* Exercise *
Return exactly the lines of the records below, starting at the line that contains "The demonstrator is" and ending at the line that contains "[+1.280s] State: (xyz", with both of those lines kept.

* Records for the exercise *
****************

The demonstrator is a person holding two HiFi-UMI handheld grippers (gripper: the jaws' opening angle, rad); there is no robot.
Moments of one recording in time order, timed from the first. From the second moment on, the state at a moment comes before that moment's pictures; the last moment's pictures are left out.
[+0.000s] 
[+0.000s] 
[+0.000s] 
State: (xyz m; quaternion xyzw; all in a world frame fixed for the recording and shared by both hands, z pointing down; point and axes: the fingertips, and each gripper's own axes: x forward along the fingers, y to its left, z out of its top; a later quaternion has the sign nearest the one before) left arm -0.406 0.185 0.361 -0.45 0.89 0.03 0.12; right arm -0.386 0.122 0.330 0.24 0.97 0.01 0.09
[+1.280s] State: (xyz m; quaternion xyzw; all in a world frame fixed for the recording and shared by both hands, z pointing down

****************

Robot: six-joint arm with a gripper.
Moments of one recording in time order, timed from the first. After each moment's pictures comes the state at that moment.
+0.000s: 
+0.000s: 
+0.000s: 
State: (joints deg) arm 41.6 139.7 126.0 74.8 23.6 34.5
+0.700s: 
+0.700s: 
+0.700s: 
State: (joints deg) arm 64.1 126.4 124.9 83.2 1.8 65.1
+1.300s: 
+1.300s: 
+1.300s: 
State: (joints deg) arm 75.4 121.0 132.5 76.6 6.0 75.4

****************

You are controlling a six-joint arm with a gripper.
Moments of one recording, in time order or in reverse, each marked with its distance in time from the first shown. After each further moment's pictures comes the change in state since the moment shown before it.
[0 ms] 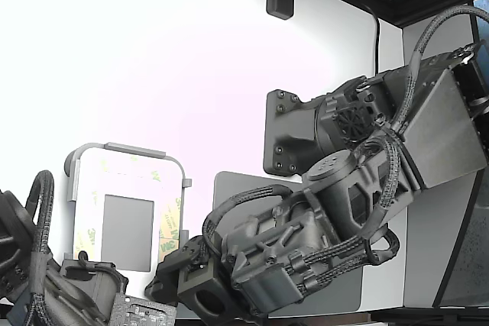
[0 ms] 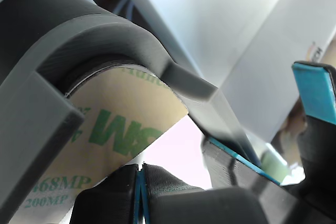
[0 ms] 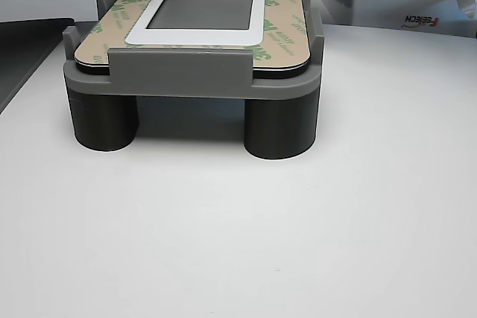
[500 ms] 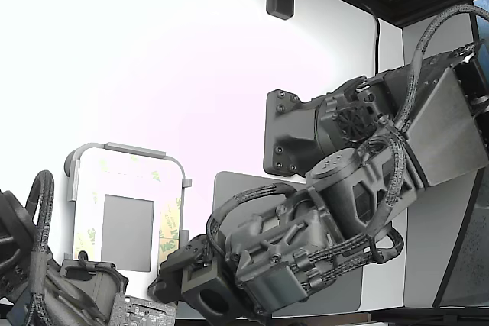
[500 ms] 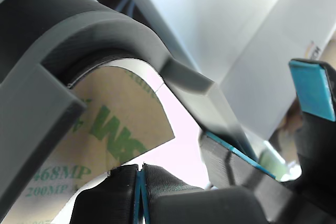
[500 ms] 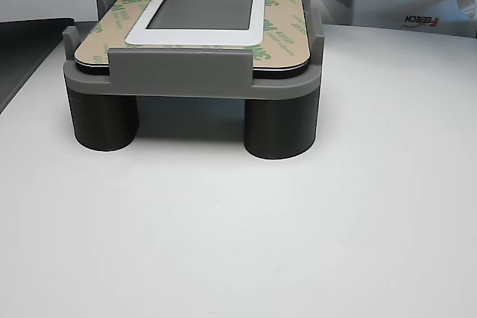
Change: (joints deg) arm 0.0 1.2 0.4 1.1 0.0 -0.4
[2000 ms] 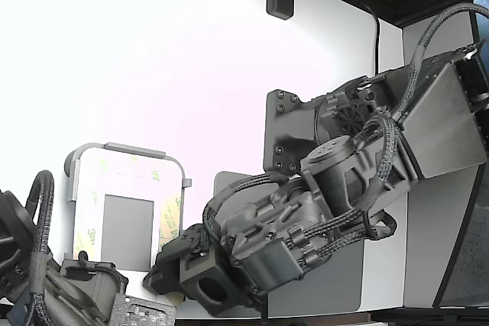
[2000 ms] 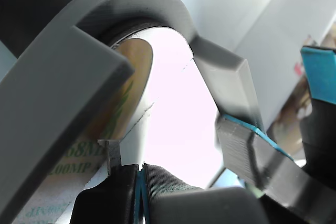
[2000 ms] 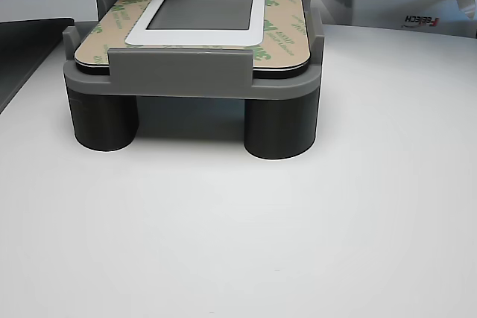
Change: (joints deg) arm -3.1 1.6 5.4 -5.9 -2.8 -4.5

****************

* Answer box *
The demonstrator is a person holding two HiFi-UMI handheld grippers (gripper: the jaws' opening angle, rad); there is no robot.
Moments of one recording in time order, timed from the first. From the second moment on, the state at a moment comes before that moment's pictures; the last moment's pictures are left out.
[+0.000s] 
[+0.000s] 
[+0.000s] 
State: (xyz m; quaternion xyzw; all in a world frame fixed for the recording and shared by both hands, z pointing down; point and axes: the fingertips, and each gripper's own axes: x forward along the fingers, y to its left, z out of its top; a later quaternion has the sign nearest the one before) left arm -0.406 0.185 0.361 -0.45 0.89 0.03 0.12; right arm -0.386 0.122 0.330 0.24 0.97 0.01 0.09
[+1.280s] State: (xyz m; quaternion xyzw; all in a world frame fixed for the recording and shared by both hands, z pointing down

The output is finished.